Note, the empty string ("") - it is required. Save the file for example as "MyLightroom.bat" on your desktop. Then use this file (usually with simple double-click on it) to start Lightroom.

Best Regards
Wernfried


----------



## clee01l (Mar 13, 2017)

Wernfried said:


> You can make this little workaround


This is not really a work around since relocating the TEMP folder applies to all apps started  or accessing TEMP after the change and there is no reversion until you reboot or run another countermanding batch script


----------



## Linwood Ferguson (Mar 13, 2017)

clee01l said:


> This is not really a work around since relocating the TEMP folder applies to all apps started  or accessing TEMP after the change and there is no reversion until you reboot or run another countermanding batch script


I'm pretty sure that set (vs setx which is a little cheat introduced in windows 7 +/-) will only affect child processes.  That assumes it's the 64 bit version of LR.

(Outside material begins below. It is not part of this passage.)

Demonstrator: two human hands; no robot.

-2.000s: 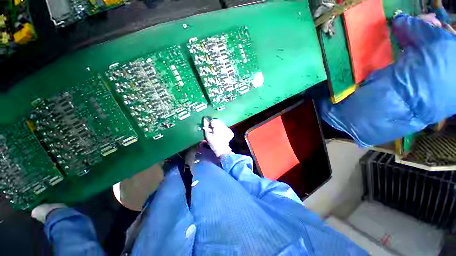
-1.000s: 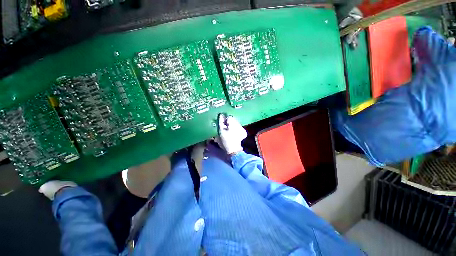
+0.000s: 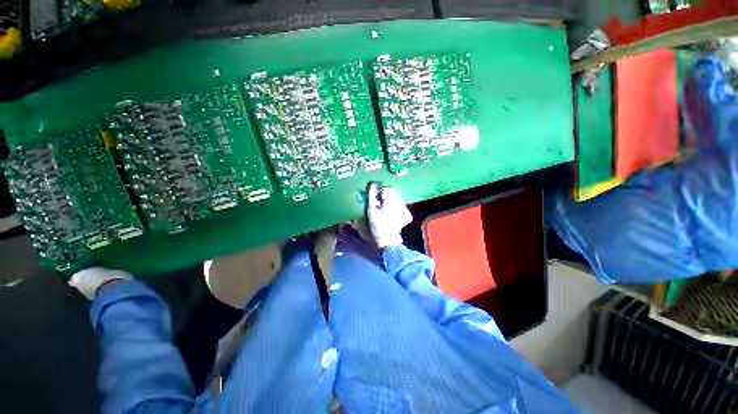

I've never run LR like that, but it seems likely to be just that -- a one-off way to affect just it.  Of course, invoking lightroom indirectly (such as mounting a camera card) will not invoke the script, but once invoked I would expect all child LR processes to follow suit.


----------



## Wernfried (Mar 13, 2017)

The SET command applies only to current process, resp. child processes. It does not affect the machine or user-wide settings.
You can simply test it. Start Lightroom with proposed method. After Lightroom started up, open a command-line window and enter "SET TEMP" (resp. "SET TMP"). You will see the old system-wide value.

Best Regards
Wernfried


----------